Nonetheless, the CIO won the turf battle to take the lead in Yoon’s insurrection charge. Critics claim that progressive lawmakers reported Yoon to the CIO because the agency’s officials lean left-of-center. The CIO was also criticized for requesting Yoon’s arrest warrant at the wrong court to allegedly find a progressive judge who would grant the warrant. Still, some experts argue that Yoon should have honored the warrant despite the apparent flaws in court procedures.
Meanwhile, public debate over the legitimacy of legal proceedings surfaced when the Constitutional Court hearings were broadcast. Allegations were made that Yoon was not properly granted the right to defense at times. Questions about the integrity of the acting chief justice were raised, as well as debate over the adequate separation of powers among the three branches of government. Some even criticized the Constitutional Court for rushing the hearings.
Despite the intense politicization of the moment, this confusing interpretation of South Korean laws, due process, and procedures can also be attributed to the imprecision of the country’s laws. Legal scholars across the political divide agree that South Korean laws tend to be imprecise. While debate is certainly one of the cornerstones of democracy, a clear-cut process should be in place for all citizens to follow, including the president.
Fighting for Power vs. Democracy
In the months leading up to the Constitutional Court’s verdict, political parties openly put their own spin on Korean laws and sought to create narratives that benefited their interests with the public. Partisanship was also evident among the public as Korean citizens tried to press law enforcement agencies and legal institutions to make decisions their favor. In contrast, legal experts fiercely debated definitions and the legalities of rules and procedures to penalize Yoon’s martial law attempt.
Months of pro- and anti-impeachment protests were about much more than a president defying democratic norms. Progressives have been fighting against what they perceive to be a dictatorship and insurrection and fighting to win the snap presidential election. Meanwhile, conservatives have been fighting against a future in which a progressive government, which they perceive to be sympathetic to communism.
The legislative and judicial branches certainly upheld democratic norms by checking the executive and removing a president who attempted to undermine a democracy’s “cooperative public decision-making.” Yet South Korea’s democracy remains vulnerable.
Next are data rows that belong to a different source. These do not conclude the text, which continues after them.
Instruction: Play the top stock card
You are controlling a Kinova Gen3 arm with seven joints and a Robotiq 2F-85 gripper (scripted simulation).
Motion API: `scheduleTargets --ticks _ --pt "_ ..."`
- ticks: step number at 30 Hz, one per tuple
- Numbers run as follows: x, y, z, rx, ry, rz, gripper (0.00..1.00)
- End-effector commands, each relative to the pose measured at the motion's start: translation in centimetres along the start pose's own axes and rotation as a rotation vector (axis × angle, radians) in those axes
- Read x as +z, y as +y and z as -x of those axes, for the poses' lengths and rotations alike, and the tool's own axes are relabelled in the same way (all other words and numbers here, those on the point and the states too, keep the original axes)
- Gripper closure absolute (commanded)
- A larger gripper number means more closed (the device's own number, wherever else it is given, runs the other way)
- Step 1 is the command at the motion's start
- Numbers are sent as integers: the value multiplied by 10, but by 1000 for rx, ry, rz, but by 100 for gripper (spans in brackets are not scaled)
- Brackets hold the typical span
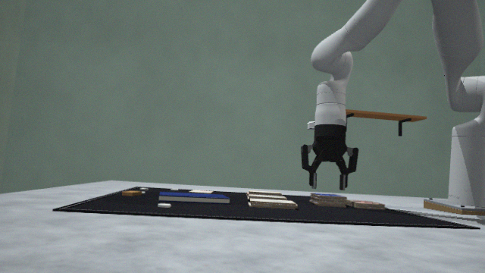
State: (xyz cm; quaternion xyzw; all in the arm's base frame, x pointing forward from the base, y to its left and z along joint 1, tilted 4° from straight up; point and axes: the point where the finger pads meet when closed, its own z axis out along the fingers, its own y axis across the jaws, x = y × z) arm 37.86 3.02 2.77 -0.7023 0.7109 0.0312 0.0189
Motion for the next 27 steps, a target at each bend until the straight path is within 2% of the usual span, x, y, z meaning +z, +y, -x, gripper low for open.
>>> scheduleTargets --ticks 1,3,4,27 --pt "-1 0 0 0 0 -1 29" --pt "-1 0 0 0 0 -1 29" --pt "-1 0 0 0 0 -1 15" --pt "-1 0 0 0 0 -1 15"
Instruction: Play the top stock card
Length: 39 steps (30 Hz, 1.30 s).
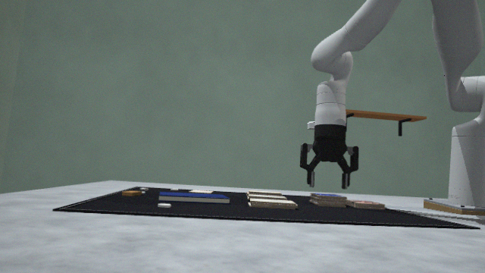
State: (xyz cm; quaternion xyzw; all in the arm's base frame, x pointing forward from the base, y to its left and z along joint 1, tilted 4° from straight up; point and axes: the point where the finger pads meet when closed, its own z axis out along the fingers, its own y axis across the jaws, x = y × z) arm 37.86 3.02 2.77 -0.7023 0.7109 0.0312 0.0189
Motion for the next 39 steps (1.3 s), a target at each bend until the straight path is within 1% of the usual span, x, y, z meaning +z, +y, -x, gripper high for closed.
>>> scheduleTargets --ticks 1,17,39 --pt "-1 0 0 0 0 -1 15" --pt "2 0 0 0 0 -1 15" --pt "11 -1 0 0 0 -1 15"
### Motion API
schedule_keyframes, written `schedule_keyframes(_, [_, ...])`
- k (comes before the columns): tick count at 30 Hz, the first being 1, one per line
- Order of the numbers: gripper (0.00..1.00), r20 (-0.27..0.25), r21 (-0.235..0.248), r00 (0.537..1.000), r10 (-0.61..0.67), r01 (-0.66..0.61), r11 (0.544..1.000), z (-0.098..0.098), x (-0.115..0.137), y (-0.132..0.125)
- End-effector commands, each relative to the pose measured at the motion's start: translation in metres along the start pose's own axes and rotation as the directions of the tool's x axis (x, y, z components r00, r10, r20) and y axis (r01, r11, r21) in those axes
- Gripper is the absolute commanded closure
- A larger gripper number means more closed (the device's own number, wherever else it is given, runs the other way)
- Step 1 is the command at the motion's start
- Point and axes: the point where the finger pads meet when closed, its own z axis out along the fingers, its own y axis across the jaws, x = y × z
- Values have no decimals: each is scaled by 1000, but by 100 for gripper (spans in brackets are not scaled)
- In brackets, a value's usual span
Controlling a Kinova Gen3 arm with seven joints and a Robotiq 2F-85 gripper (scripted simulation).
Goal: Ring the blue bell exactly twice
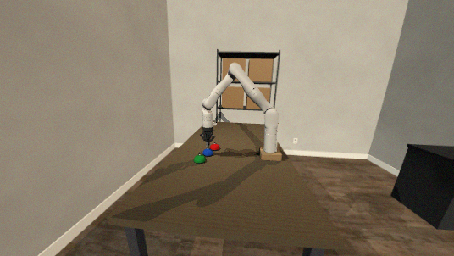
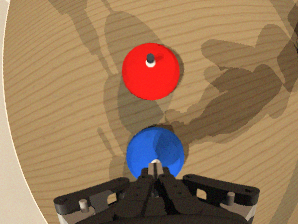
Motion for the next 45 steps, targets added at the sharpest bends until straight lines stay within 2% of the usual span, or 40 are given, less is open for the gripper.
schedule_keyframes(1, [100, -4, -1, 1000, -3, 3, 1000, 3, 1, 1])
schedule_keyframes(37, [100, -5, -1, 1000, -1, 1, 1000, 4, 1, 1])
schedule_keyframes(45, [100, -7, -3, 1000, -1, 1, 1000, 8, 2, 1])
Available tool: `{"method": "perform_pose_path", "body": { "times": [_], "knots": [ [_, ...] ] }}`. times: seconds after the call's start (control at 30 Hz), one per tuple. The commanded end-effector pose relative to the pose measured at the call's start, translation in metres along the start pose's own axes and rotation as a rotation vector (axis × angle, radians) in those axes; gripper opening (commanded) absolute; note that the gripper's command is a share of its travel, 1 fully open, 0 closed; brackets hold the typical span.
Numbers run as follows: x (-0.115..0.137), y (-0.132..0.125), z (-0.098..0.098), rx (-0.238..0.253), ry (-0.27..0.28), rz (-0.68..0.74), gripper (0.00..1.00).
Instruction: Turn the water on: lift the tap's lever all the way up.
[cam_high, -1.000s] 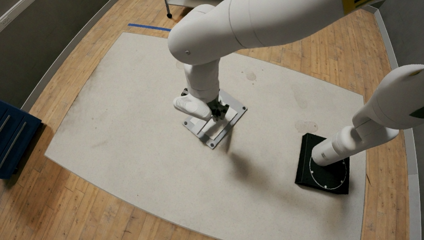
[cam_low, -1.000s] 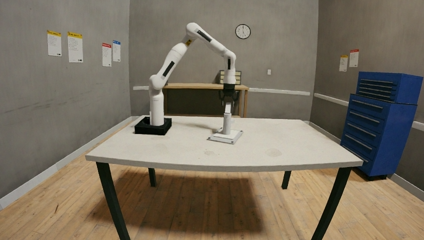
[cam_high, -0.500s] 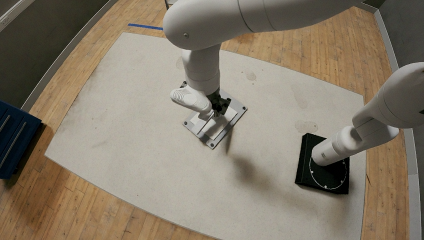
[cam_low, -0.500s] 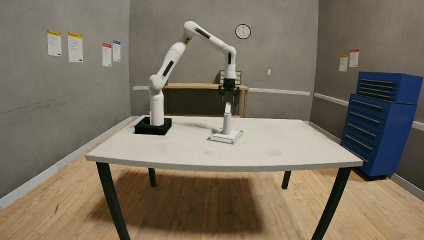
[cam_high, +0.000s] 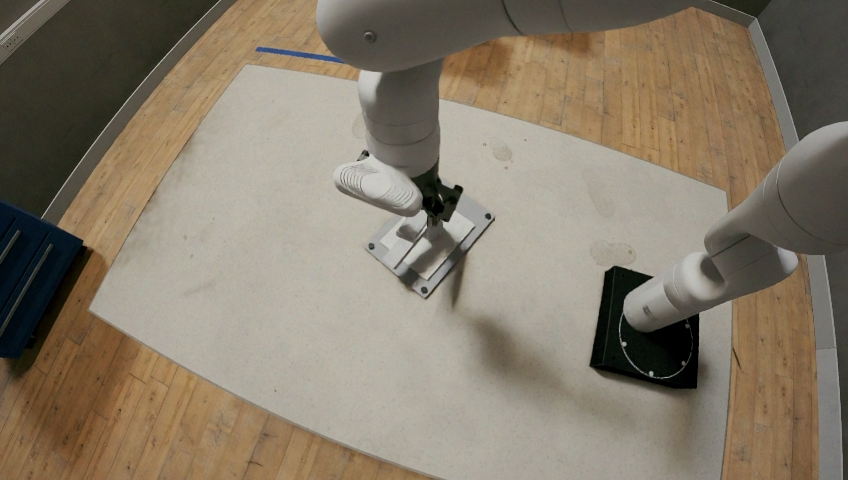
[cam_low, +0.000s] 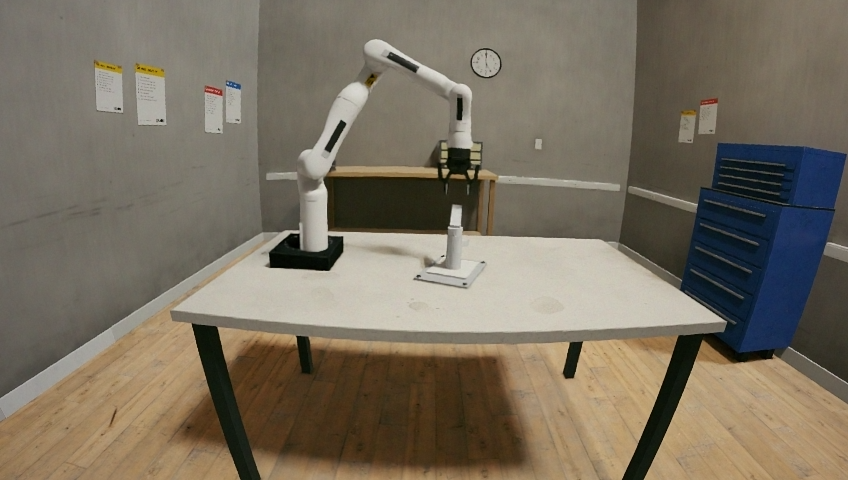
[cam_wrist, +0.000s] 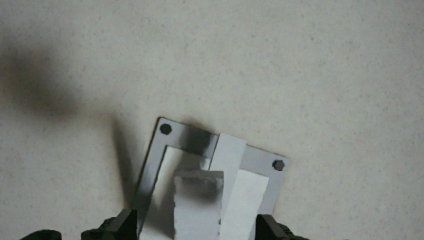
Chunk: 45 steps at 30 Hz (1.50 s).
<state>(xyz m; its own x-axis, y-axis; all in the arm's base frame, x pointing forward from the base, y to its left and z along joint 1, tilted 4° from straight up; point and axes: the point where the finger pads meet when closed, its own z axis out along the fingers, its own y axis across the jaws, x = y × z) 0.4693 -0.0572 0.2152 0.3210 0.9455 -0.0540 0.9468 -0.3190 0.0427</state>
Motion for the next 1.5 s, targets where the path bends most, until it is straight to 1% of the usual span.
{"method": "perform_pose_path", "body": {
  "times": [0.0, 0.2, 0.23, 1.47],
  "knots": [
    [0.0012, 0.0011, -0.0039, -0.006, 0.004, -0.002, 0.72],
    [0.0012, 0.0010, -0.0044, -0.006, 0.004, -0.002, 0.72],
    [0.0012, 0.0010, -0.0044, -0.006, 0.004, -0.002, 0.10],
    [0.0012, 0.0010, -0.0044, -0.006, 0.004, -0.002, 0.10]
  ]
}}
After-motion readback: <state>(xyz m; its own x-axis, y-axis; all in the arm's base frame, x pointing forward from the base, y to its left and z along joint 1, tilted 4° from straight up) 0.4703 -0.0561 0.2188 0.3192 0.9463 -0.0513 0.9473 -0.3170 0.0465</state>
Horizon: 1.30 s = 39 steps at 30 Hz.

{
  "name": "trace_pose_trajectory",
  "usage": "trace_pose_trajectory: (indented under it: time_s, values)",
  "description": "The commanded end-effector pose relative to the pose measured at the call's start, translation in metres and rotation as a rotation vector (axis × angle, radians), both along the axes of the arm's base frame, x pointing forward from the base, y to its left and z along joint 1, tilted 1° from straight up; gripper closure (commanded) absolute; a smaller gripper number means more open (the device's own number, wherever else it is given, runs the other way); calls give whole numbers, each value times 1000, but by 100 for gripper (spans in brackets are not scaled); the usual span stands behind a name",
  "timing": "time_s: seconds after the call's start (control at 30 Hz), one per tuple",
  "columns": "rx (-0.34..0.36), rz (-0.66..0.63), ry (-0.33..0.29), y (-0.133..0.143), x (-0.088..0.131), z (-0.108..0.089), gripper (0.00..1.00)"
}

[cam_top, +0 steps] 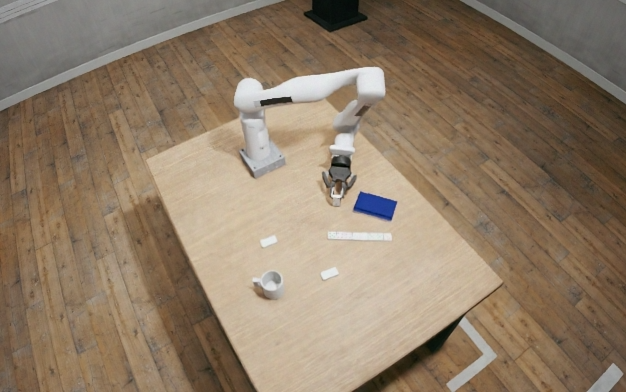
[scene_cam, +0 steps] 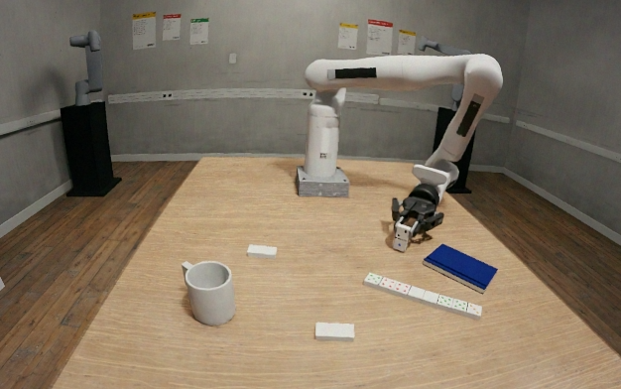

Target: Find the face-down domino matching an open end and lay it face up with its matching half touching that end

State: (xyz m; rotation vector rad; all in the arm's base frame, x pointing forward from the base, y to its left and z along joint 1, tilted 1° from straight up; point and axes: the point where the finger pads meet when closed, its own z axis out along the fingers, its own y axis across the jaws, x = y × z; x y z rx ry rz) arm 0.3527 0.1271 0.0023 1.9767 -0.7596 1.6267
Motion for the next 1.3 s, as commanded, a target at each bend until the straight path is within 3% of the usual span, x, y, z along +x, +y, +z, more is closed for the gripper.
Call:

An imperial presidency draws resistance. Imprecise laws invite amateur interpretations. A fierce ideological divide colors even the most obvious flaws in existing democratic institutions and practices. While conservative and progressive governments accuse each other of being undemocratic, both have exhibited a penchant for authoritarian practices.
Perhaps Yoon’s miscalculation will jolt the country into strengthening its democracy. Perhaps it will also sharpen the Korean people’s understanding of changing domestic and foreign threats to their national security. This constitutional crisis was certainly tumultuous for South Korea, and its second presidential impeachment was a tragedy for the country regardless of one’s political loyalties. On June 3, the Korean people will have the opportunity to choose a new president. The campaign should reveal just what lessons have been learned. The outcome will impact the health of Korea’s democracy with implications for its alliance with the United States.